Antonio tardó en responder, deliberadamente. Luego, se volvió hacia ella.
—Nada —contestó—. Le doy vueltas a la cosa.
—¿Se te ocurre algo?
Se encogió de hombros.
—No pueden sospechar de mí —explicó.
—¿Por qué tienen que sospechar de ti?
—¿Qué sé yo? Con esa gente nunca se puede estar tranquilo.
—¿Pudo verte alguien? —quiso saber Maica. Conocía la respuesta de antemano pero parecía obrar como un bálsamo sobre el hombre.
—Imposible —exclamó rotundamente Antonio.
—Entonces, no le des más vueltas.
—Sí, pero está lo tuyo.
Maica frunció las cejas, pensativa.
—¿Otra vez? —exclamó, simulando cansancio. En realidad, era la única cuestión que verdaderamente le preocupaba—. Aquello está ya olvidado. Ya nadie se acuerda, ni la pasma. Además, ¿a quién puede interesar una violación?
—A un menda que anda suelto por ahí.
—¿Por qué?
Antonio se movía nervioso, por la habitación.
—Ponte en su lugar —dijo—. ¿Qué harías tú?
—¿Te refieres al otro, al que me hizo los cortes con la navaja?
Asintió con la cabeza. Tenía la mirada perdida en un punto difuso a través del ventanal.
—El menda sabe que se han cepillado a su amigo —explicó Antonio—. Cuando se cargan a su colega, ¿de qué va la movida? ¿Qué crees que va a hacer ahora?
—Nada. Seguro que está acojonado y se quitará de en medio.
—¿Por qué?
—Piensa con la cabeza. Si cree que has sido tú, es que sabe de qué va el rollo. Porque aquella historia fue de los dos. ¿O no?
—¿Y qué? —preguntó Antonio, reticente.
—Que va a pensar que ahora vas a por él.
Antonio golpeó con el puño la palma de su mano izquierda.
—Es el único fallo —murmuró—. Tenía que haberle derrotado a Cara Cortada el nombre de su colega, pero se me encendió la sangre y no aguanté más.
—Mira, eso ya ha pasado.
—Pero, ¿es que no lo entiendes? —le gritó, crispado—. Ese hijo de puta puede ir con el cante a la pasma cuando quiera, porque estará encabronado.
—No se atreverá.
—Hay muchas maneras de hacerlo —le explicó, con gesto paciente—. No es necesario ir y dar la cara. ¿Me entiendes?

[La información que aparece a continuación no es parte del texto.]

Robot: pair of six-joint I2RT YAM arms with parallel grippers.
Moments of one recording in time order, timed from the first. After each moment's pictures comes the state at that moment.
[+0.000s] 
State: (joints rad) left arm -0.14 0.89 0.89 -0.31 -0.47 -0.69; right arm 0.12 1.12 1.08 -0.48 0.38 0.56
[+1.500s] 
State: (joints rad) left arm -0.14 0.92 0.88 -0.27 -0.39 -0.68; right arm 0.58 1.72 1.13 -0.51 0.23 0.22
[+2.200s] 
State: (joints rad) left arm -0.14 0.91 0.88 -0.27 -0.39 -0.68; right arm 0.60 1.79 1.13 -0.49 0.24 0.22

Basta soltar dos palabras y la pasma empieza a moverse.
—Suposiciones. Además, no tienen pruebas.
—Es lo único.
La conversación con Maica no resultaba especialmente alentadora. Ella se esforzaba por tranquilizarle, pero envolvía todos sus razonamientos con un proteccionismo desolador.

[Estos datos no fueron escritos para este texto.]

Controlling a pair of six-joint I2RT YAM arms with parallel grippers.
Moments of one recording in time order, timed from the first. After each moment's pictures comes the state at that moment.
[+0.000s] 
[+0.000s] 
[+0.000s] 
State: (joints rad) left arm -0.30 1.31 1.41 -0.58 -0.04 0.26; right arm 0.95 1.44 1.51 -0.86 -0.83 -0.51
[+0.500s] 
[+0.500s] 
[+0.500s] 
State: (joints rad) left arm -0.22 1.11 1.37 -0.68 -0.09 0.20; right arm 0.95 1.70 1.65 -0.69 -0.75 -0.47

—¿Y qué vamos a hacer ahora? —le preguntó ella, tímidamente.
—Aquí no ha pasado nada, ¿entiendes?
Ella asintió con la cabeza. Salió al recibidor y regresó con el bolso.

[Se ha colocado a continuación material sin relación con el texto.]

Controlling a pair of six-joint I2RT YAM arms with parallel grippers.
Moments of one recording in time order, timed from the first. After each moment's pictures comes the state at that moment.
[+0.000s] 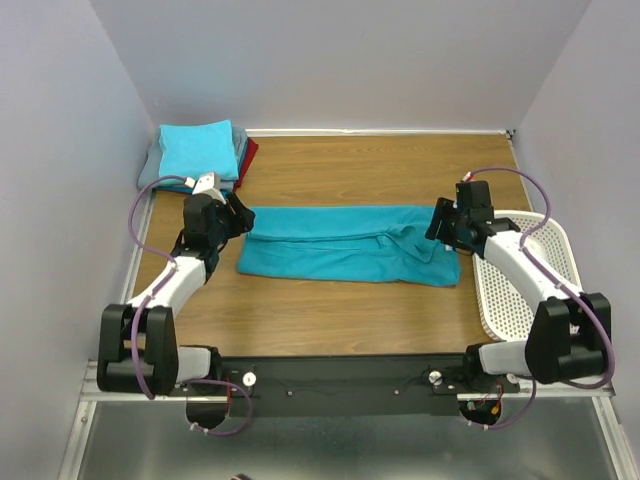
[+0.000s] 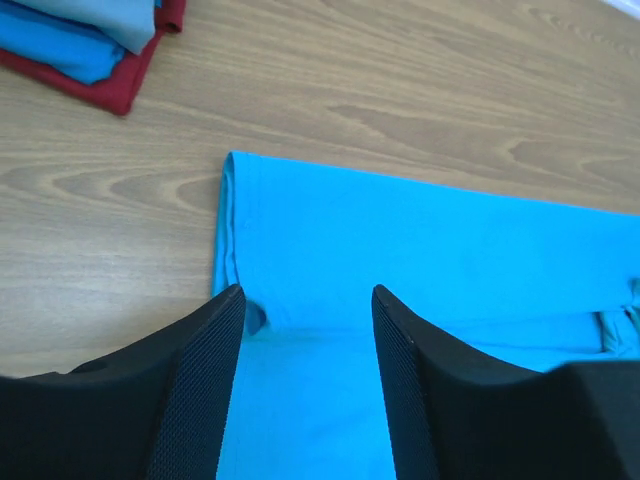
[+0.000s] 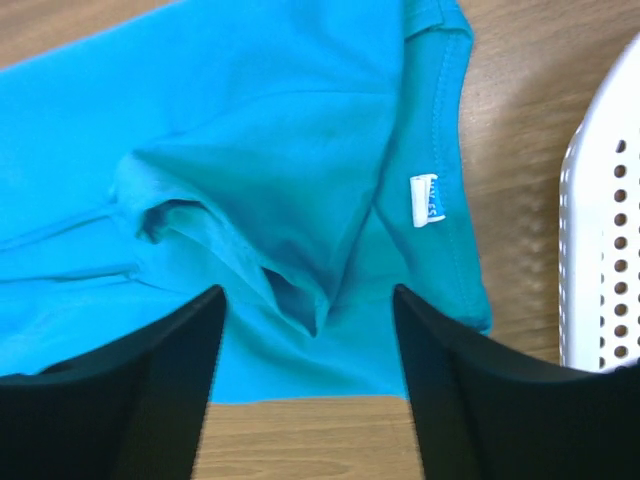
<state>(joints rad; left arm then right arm) -0.06 1.30 0.63 0.23 0.16 -0.42 0.14 1.34 0.88 -0.43 0.07 0.40</state>
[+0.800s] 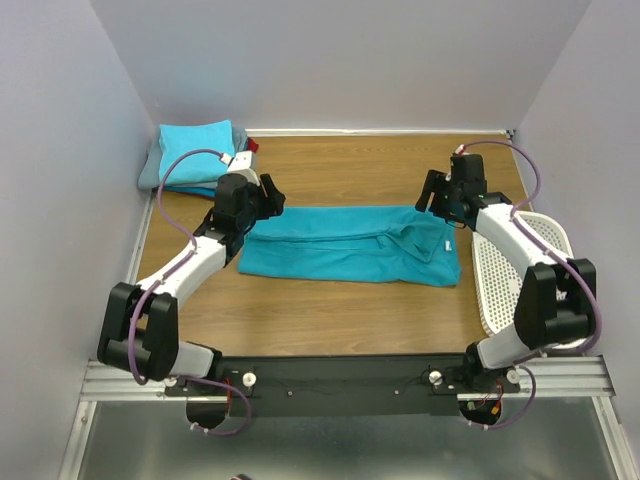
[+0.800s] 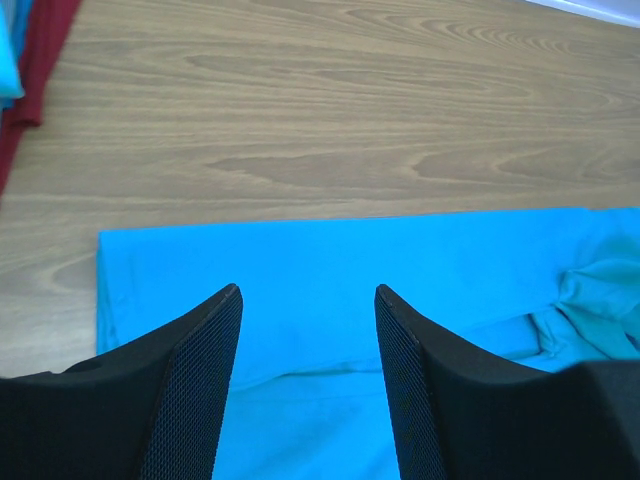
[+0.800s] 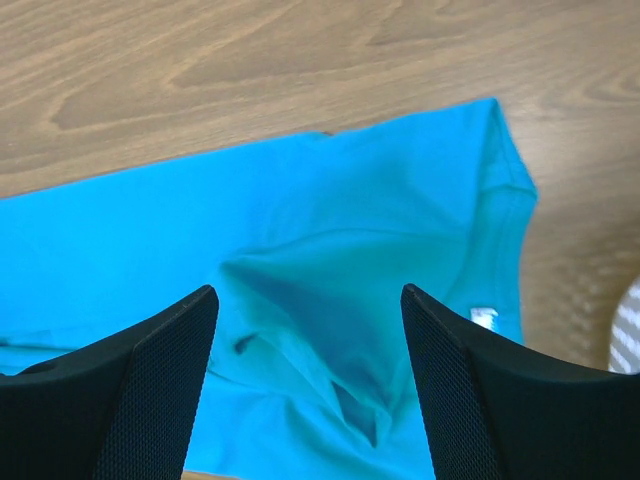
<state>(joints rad) -0.28 1.37 0.82 0.19 0.04 -0.39 0.15 1.51 1.08 -0.36 0.04 0.38</state>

—Mucho ojo cuando salgas a la calle —le sugirió él—. Si ves a un tipo dentro de un coche o algo raro… Para todo el mundo estoy fuera de Valencia.
—Ya lo sé.
Maica le volvió la espalda, y se encaminó hacia la puerta. Dios sabía el esfuerzo que le suponía convivir con aquel hombre.
Durante un tiempo había llegado a quererle, pero de eso hacía ya mucho. Ahora todo había cambiado. Se preguntaba en ocasiones qué le retenía a su lado y no encontraba la respuesta. Sopesados el temor y el odio en una balanza, admitió que el primer sentimiento era el que más influía en su modo de ser. Pero en las circunstancias actuales no podía abandonarle. La policía no tardaría en atar cabos y las cosas se iban a complicar.
Oyó la voz de Antonio.
—No te olvides de comprar los periódicos.